- _Work required_: Below are some records; each one is to be set down again exactly.

Records from a dataset
'''
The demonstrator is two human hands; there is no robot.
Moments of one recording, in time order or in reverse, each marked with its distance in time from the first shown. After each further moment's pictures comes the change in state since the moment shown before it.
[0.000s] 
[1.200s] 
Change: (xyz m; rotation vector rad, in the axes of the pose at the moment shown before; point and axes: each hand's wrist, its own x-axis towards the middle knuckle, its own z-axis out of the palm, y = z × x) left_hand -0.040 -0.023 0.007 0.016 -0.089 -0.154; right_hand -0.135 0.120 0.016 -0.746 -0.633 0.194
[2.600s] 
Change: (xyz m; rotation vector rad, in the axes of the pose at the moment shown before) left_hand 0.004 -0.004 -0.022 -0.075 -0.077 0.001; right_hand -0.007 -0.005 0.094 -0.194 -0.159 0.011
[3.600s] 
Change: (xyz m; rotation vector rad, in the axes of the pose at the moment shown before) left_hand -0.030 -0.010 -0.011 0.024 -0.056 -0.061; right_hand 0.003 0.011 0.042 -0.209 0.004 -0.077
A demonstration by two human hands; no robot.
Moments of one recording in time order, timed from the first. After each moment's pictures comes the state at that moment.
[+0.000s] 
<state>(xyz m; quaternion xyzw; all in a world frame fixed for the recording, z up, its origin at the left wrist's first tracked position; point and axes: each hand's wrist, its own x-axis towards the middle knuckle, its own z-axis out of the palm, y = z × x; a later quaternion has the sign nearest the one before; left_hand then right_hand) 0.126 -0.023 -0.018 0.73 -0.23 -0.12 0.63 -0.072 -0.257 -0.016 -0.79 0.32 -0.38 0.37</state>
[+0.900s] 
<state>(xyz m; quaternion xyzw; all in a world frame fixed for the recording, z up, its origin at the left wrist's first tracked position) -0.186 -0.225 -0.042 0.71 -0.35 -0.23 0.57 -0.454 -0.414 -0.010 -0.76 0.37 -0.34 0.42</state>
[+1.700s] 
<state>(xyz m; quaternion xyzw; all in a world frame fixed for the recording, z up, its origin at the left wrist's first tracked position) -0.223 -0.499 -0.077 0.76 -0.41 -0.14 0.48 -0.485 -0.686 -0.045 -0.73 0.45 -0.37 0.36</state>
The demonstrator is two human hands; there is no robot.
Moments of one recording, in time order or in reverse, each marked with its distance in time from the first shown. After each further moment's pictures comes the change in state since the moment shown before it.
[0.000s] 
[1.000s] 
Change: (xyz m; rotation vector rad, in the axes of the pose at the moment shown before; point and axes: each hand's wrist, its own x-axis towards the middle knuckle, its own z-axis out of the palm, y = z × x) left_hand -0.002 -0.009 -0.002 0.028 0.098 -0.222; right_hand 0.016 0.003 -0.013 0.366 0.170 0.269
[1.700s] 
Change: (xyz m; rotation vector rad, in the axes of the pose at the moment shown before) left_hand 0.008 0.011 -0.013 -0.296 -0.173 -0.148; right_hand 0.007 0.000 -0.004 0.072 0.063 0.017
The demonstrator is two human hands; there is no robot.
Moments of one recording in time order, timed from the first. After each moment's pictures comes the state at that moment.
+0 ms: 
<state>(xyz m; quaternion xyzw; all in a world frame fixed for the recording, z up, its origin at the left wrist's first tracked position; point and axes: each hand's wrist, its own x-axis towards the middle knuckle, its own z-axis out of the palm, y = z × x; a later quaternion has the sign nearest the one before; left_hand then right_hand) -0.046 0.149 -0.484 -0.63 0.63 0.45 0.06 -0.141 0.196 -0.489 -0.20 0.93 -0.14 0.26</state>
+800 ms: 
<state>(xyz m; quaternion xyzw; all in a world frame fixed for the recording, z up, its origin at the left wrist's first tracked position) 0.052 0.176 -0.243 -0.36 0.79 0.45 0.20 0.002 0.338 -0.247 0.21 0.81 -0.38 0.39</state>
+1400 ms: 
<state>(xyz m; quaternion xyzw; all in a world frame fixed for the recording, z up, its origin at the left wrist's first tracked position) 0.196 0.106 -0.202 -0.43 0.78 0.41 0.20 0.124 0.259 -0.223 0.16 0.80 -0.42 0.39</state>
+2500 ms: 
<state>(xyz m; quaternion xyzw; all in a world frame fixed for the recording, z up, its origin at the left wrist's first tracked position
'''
- _Exercise response_:
The demonstrator is two human hands; there is no robot.
Moments of one recording, in time order or in reverse, each marked with its distance in time from the first shown. After each further moment's pictures comes the change in state since the moment shown before it.
[0.000s] 
[1.200s] 
Change: (xyz m; rotation vector rad, in the axes of the pose at the moment shown before; point and axes: each hand's wrist, its own x-axis towards the middle knuckle, its own z-axis out of the palm, y = z × x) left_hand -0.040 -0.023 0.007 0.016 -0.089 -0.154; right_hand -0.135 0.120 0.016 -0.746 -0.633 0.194
[2.600s] 
Change: (xyz m; rotation vector rad, in the axes of the pose at the moment shown before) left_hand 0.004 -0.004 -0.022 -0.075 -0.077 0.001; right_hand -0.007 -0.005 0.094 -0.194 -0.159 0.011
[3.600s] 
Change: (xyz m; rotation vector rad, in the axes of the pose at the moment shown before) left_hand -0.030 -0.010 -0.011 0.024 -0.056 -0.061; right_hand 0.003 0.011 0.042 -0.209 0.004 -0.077
A demonstration by two human hands; no robot.
Moments of one recording in time order, timed from the first. After each moment's pictures comes the state at that moment.
[+0.000s] 
<state>(xyz m; quaternion xyzw; all in a world frame fixed for the recording, z up, its origin at the left wrist's first tracked position; point and axes: each hand's wrist, its own x-axis towards the middle knuckle, its own z-axis out of the palm, y = z × x; a later quaternion has the sign nearest the one before; left_hand then right_hand) 0.126 -0.023 -0.018 0.73 -0.23 -0.12 0.63 -0.072 -0.257 -0.016 -0.79 0.32 -0.38 0.37</state>
[+0.900s] 
<state>(xyz m; quaternion xyzw; all in a world frame fixed for the recording, z up, its origin at the left wrist's first tracked position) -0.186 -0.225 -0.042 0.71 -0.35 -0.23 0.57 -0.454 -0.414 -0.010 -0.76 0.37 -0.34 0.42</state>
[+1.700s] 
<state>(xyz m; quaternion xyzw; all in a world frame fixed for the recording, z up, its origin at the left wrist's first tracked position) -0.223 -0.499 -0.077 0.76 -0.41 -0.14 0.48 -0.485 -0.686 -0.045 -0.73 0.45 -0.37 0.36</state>
The demonstrator is two human hands; there is no robot.
Moments of one recording, in time order or in reverse, each marked with its distance in time from the first shown. After each further moment's pictures comes the change in state since the moment shown before it.
[0.000s] 
[1.000s] 
Change: (xyz m; rotation vector rad, in the axes of the pose at the moment shown before; point and axes: each hand's wrist, its own x-axis towards the middle knuckle, its own z-axis out of the palm, y = z × x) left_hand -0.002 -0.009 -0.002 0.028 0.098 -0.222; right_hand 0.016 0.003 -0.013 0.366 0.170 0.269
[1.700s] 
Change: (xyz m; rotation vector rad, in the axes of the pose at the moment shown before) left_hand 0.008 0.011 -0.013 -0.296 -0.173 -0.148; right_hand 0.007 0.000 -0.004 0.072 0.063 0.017
The demonstrator is two human hands; there is no robot.
Moments of one recording in time order, timed from the first. After each moment's pictures comes the state at that moment.
+0 ms: 
<state>(xyz m; quaternion xyzw; all in a world frame fixed for the recording, z up, its origin at the left wrist's first tracked position; point and axes: each hand's wrist, its own x-axis towards the middle knuckle, its own z-axis out of the palm, y = z × x; a later quaternion has the sign nearest the one before; left_hand then right_hand) -0.046 0.149 -0.484 -0.63 0.63 0.45 0.06 -0.141 0.196 -0.489 -0.20 0.93 -0.14 0.26</state>
+800 ms: 
<state>(xyz m; quaternion xyzw; all in a world frame fixed for the recording, z up, its origin at the left wrist's first tracked position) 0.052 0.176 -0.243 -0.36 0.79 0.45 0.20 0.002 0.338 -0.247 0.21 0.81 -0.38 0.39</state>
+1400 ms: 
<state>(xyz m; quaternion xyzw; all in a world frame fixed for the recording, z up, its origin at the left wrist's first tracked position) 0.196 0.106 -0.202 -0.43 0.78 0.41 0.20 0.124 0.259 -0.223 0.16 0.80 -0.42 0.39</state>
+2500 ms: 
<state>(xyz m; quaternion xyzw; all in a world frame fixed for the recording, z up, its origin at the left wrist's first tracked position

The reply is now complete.